真夜中に武装守衛が到着し、港まで私を行進させ、私はコーク行きのボートに乗せられました。私たちが上陸したとき、自動車と2人の士官が待っており、私を兵舎に自動車を連れていきました。彼らはその時までにそこにさらに2つの小屋を建てており、すべて囚人でいっぱいで、私が知っていた唯一の人はディック・バレットでした(彼がKinsaleから釈放され、再逮捕されていたことを述べるのを忘れていました)。私が小屋に入った時、彼は睡眠中でした。
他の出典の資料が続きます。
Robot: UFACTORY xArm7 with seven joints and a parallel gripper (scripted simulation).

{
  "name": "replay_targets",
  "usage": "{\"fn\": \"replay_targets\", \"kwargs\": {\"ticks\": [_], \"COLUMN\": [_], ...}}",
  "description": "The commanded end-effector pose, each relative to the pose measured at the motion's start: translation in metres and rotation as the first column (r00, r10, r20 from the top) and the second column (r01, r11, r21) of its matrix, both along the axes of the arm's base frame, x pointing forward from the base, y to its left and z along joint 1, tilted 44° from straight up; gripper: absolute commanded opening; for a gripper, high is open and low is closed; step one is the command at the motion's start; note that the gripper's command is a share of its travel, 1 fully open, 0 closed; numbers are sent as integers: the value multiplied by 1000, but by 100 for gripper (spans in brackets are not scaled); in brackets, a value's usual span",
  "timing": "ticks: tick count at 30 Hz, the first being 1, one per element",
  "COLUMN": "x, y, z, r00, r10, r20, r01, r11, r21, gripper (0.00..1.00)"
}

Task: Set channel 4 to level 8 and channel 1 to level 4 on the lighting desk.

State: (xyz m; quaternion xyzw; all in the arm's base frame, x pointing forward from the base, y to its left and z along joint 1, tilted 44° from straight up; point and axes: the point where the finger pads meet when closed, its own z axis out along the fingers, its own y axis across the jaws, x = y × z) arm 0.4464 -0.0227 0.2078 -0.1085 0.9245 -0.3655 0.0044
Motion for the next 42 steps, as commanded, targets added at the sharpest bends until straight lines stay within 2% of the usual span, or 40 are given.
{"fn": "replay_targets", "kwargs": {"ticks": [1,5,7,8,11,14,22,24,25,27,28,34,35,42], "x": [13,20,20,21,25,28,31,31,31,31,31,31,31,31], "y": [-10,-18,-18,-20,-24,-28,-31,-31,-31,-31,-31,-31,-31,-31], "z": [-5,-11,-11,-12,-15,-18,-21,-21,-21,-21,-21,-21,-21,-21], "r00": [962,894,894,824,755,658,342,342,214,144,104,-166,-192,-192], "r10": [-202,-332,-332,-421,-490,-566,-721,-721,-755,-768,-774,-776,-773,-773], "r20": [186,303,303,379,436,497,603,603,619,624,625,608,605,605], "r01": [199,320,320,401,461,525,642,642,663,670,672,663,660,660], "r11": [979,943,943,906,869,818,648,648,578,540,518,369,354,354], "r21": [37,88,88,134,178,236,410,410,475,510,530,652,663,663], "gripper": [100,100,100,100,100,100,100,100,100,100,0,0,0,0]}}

午前5時ごろで、私がその時間にどこから来たか、彼は想像できませんでした。私は彼の横に座り、物語を話しました。彼はそれはひどいと考えました。

その小屋には、私の知らない一人の囚人がいて、それはパディー・ヒギンス(Paddy Higgins)という名前のClonmult生存者の一人でした。彼は争いで傷ついており、囚人にされていました。1〜2週間後、彼と私は呼ばれ、軍法会宿舎に行かされました。私がドアの外に引き留められている間に彼が中に導かれました。彼は15分も経たずに出てくると、コーク刑務所に向かうトラックに乗せられました。彼は死刑宣告されたのです。私は質問をされないで小屋に連行されました。これはおよそ3回あり、毎回囚人は判決を下されましたが、私は処刑部屋のドアの中には連れて行かれなかったのです。次の動きがあるまで2週間たち、Bandonに戻ることになりました。私はそこでもう2〜3週間過ごし、最終的にAuxiesが泊まるDunmanway貧民収容施設に移動させられました。5月11日、私は暫定的に釈放され、毎週土曜日の朝11時に報告することを命じられました。私がその建物から出た途端、あの殺人犯のギャングと面と向かい合うことがあるなら、そのときは手に銃を持っているよう、祈りました。